O advogado frisou que a competência para avaliar a existência de fraude na contratação ou a existência de uma relação de trabalho, diferente da de emprego, jamais pode ser afastada da Justiça do Trabalho. Porém, tal análise deve ser feita com base no sistema jurídico e não apenas na CLT.
“Paralisar milhares de processos neste momento é ruim para todos. A Justiça do Trabalho passou décadas atribuíndo o ônus da prova da licitude da relação aos tomadores de serviço, mas afastava a validade do contrato escrito sob o singelo argumento de que a regra é o emprego, a exceção a prestação de serviços. Há sete anos o STF diz o contrário, mas a Justiça Trabalhista não se curva. Essa reação do STF é ruim, mas já era esperada”, avaliou o especialista.
Ações no STF
Outros operadores do Direito foram uníssonos em admitir que o que levou o ministro Gilmar Mendes a submeter o tema ao rito dos recursos repetitivos foi o grande número de recursos que têm chegado ao STF recorrendo de decisões do TST sobre a questão.
Citaram trecho da decisão de Mendes, que enfatizou que em 2024 foram distribuídas mais de 7,3 mil reclamações a todos os ministros do STF, das quais 4,4 mil reclamações foram classificadas nas categorias “Direito do Trabalho” e “Direito Processual Civil e do Trabalho”. Destas, cerca de 2,2 mil ações tratam de pejotização.
De um modo geral, advogados e analistas judiciários lembraram que o assunto já vinha sendo discutido desde a posse do ministro Flávio Dino no Supremo, no ano passado. Isto porque o ministro, logo no início da sua atuação no Tribunal, chamou a atenção para o fato de que o colegiado fixou definições sobre terceirização e flexibilização das relações de trabalho, mas não sobre a pejotização.
E Dino afirmou que este era “um desafio que o STF precisava enfrentar, o que incentivou a discussão do assunto entre os demais ministros”.
No TST, o presidente, ministro Aloysio Corrêa da Veiga avisou que não falará sobre o caso e que não comenta decisões de outros ministros.

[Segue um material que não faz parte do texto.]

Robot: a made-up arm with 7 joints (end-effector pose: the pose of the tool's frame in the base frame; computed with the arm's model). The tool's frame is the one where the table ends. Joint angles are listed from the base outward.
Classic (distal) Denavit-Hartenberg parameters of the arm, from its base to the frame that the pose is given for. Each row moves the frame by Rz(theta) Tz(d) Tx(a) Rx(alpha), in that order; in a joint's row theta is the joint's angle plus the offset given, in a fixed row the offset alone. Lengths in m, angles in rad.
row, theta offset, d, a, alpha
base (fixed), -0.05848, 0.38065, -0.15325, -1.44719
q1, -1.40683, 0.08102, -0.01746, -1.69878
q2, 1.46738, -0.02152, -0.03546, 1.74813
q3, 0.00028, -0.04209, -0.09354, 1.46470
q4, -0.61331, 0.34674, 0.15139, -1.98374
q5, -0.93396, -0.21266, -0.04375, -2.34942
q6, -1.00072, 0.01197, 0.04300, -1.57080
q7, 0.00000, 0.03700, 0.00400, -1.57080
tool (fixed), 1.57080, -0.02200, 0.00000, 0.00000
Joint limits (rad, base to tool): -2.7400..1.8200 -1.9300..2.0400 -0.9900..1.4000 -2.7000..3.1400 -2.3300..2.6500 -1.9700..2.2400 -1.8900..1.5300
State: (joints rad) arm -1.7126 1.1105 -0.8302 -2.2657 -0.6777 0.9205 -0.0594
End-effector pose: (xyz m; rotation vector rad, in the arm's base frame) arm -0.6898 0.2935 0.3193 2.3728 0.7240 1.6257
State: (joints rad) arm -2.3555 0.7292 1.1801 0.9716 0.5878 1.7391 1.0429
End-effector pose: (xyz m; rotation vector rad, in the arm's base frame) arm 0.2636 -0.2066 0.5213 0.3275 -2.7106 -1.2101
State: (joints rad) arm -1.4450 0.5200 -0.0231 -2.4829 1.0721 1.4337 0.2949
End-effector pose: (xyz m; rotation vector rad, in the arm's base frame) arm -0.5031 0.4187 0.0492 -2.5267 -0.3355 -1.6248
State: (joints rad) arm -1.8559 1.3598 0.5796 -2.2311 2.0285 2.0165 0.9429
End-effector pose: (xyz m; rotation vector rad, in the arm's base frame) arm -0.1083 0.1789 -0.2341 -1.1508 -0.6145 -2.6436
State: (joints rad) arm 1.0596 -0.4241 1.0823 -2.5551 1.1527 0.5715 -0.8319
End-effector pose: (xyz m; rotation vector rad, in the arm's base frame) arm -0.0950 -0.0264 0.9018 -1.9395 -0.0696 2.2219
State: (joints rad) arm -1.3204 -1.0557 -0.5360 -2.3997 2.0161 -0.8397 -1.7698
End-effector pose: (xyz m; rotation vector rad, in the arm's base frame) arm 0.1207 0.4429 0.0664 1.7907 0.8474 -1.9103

Mas em entrevista exclusiva concedida na última semana ao HJur, antes da decisão do ministro Gilmar Mendes, Corrêa da Veiga reforçou a importância de a Justiça Trabalhista julgar temas referentes às relações de trabalho.
O ministro afirmou que quem tem que julgar as questões relacionadas ao Direito do Trabalho é a Justiça do Trabalho.
“Trabalho não é só a CLT. Trabalho é trabalho, nas mais diversas formas de prestação e atividades. Somos nós que precisamos decidir sobre esses temas”, enfatizou.